* [THE TASK]
Read the listing below and copy out each line where the word "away" occurs.

* [SOURCE MATERIAL]
================================
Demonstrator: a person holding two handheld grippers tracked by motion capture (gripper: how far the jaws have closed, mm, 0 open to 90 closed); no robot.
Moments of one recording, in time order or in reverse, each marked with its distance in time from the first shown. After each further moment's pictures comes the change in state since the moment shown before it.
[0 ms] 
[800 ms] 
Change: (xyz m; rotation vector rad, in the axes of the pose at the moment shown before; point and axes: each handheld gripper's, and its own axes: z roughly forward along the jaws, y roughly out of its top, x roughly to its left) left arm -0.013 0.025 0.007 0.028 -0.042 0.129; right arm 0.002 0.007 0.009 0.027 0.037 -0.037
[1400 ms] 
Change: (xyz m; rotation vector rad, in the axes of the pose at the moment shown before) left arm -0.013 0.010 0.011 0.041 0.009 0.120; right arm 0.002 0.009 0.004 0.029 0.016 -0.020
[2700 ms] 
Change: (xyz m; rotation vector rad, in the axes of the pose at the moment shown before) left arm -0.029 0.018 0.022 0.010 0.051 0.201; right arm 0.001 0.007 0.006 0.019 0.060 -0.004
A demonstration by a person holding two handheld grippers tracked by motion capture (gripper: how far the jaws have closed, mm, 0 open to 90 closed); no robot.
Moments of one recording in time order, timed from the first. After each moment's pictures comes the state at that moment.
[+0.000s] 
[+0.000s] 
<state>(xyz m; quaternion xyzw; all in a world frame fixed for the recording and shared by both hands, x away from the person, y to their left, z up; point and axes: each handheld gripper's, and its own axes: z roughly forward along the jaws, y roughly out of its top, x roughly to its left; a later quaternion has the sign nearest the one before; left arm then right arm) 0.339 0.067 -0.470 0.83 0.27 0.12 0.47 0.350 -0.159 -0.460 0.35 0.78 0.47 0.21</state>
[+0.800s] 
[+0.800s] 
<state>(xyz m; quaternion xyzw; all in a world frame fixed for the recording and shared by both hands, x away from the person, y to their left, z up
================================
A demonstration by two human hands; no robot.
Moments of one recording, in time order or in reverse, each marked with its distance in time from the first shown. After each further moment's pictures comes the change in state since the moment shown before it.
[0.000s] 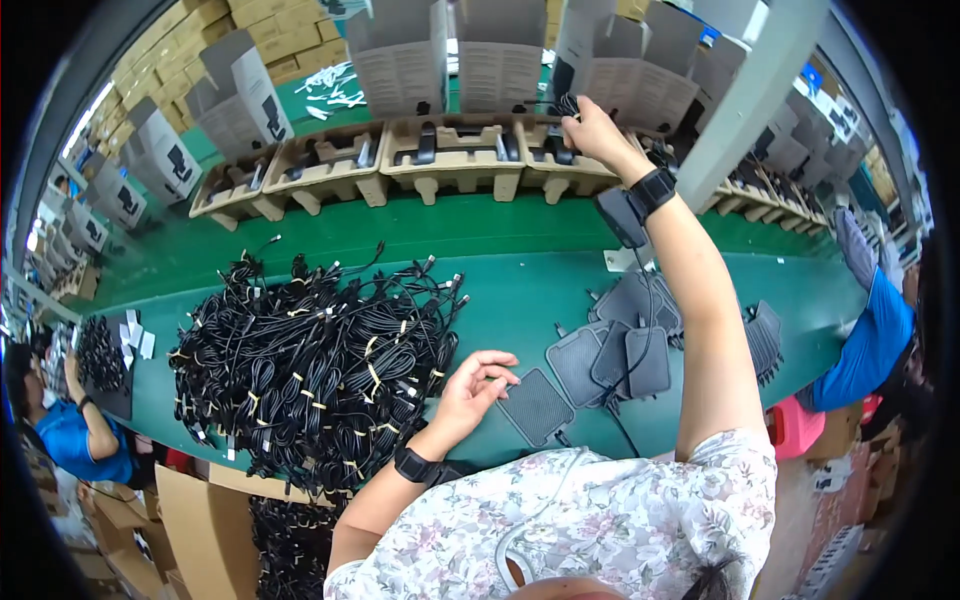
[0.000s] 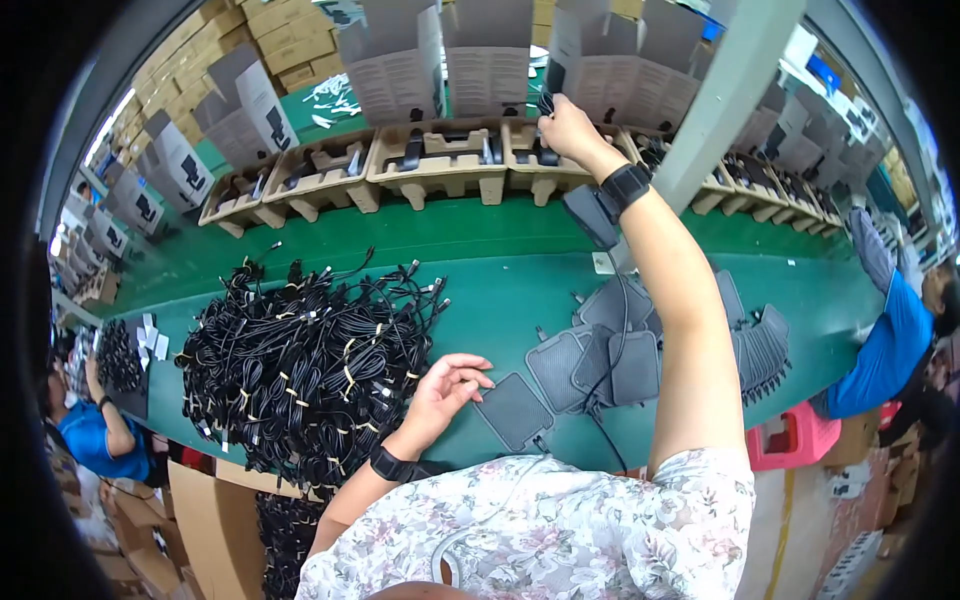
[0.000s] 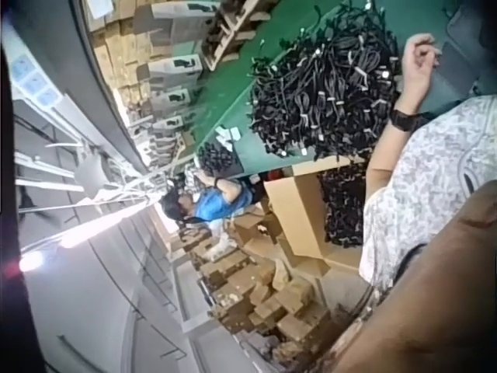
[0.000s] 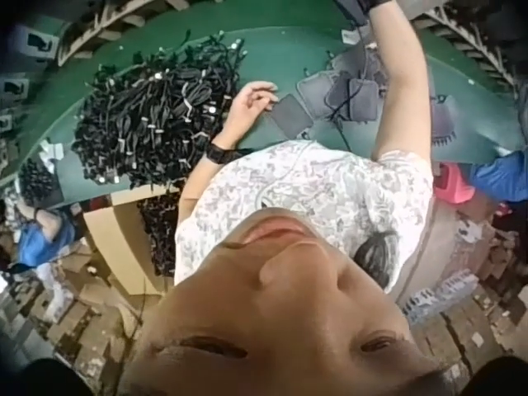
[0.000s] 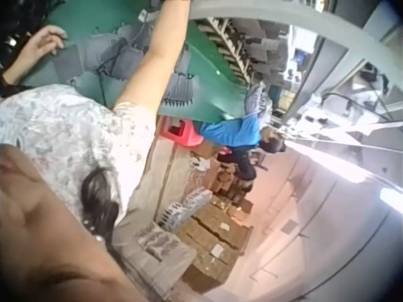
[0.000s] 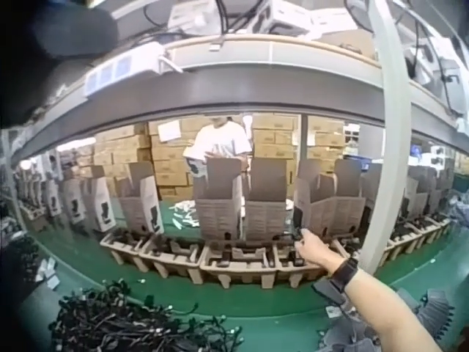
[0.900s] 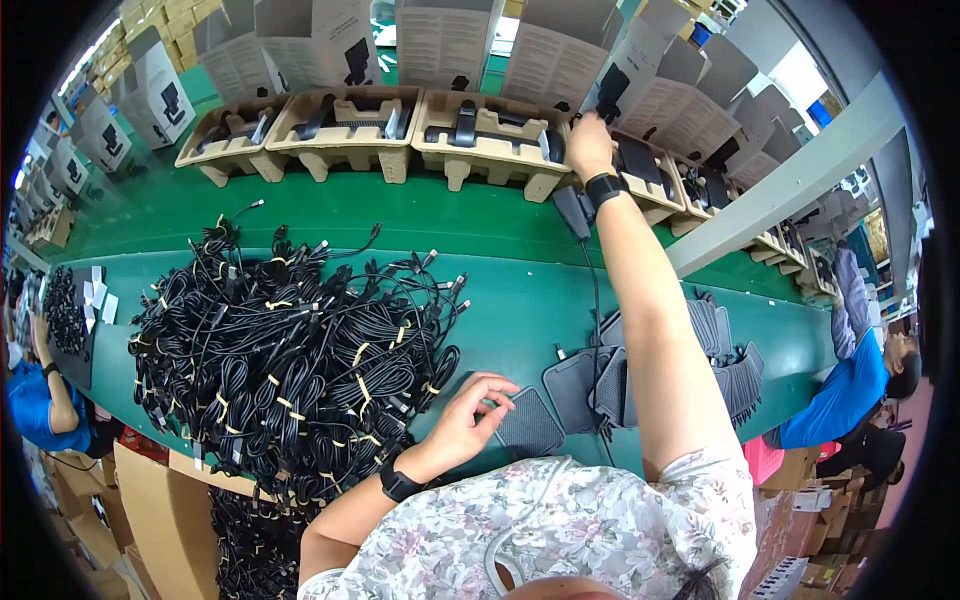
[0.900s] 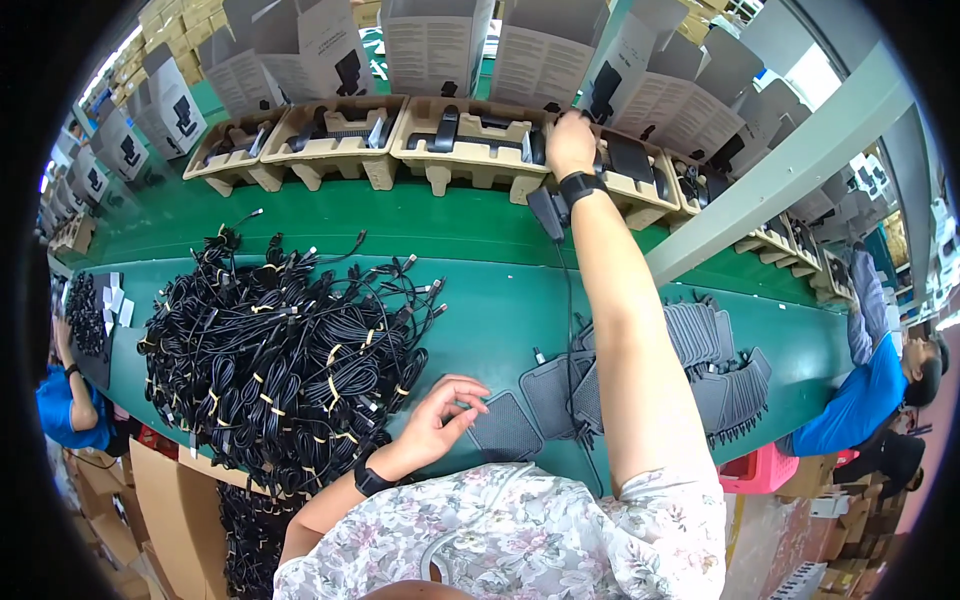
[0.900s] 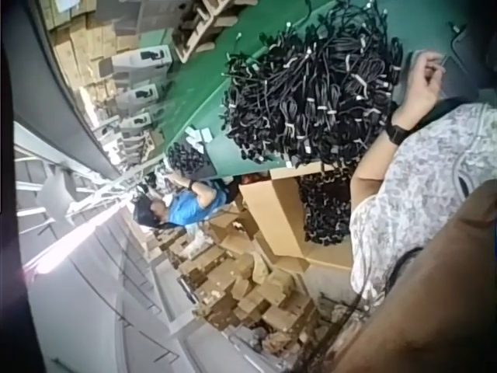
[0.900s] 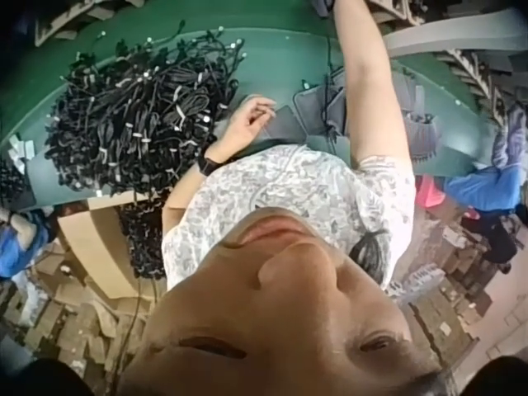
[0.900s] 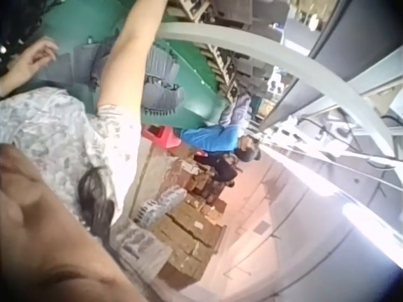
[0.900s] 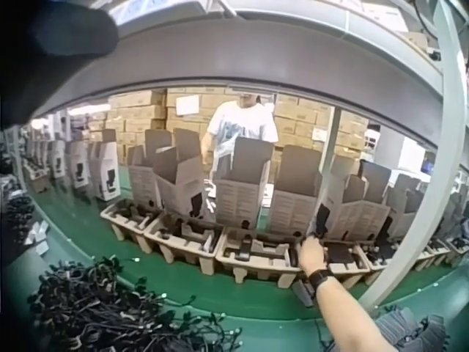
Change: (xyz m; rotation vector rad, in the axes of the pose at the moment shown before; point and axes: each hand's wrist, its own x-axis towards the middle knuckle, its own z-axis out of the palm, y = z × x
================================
* [REPLY TO THE EXERCISE]
<state>(xyz m; quaternion xyzw; all in a world frame fixed for the recording and shared by both hands, x away from the person, y to their left, z up; point and axes: each handheld gripper's, and its own axes: z roughly forward along the jaws, y roughly out of its top, x roughly to its left; a later quaternion has the sign nearest the one before; left arm then right arm) 0.339 0.067 -0.470 0.83 0.27 0.12 0.47 0.350 -0.159 -0.460 0.35 0.78 0.47 0.21</state>
<state>(xyz m; quaternion xyzw; all in a world frame fixed for the recording and shared by both hands, x away from the person, y to their left, z up

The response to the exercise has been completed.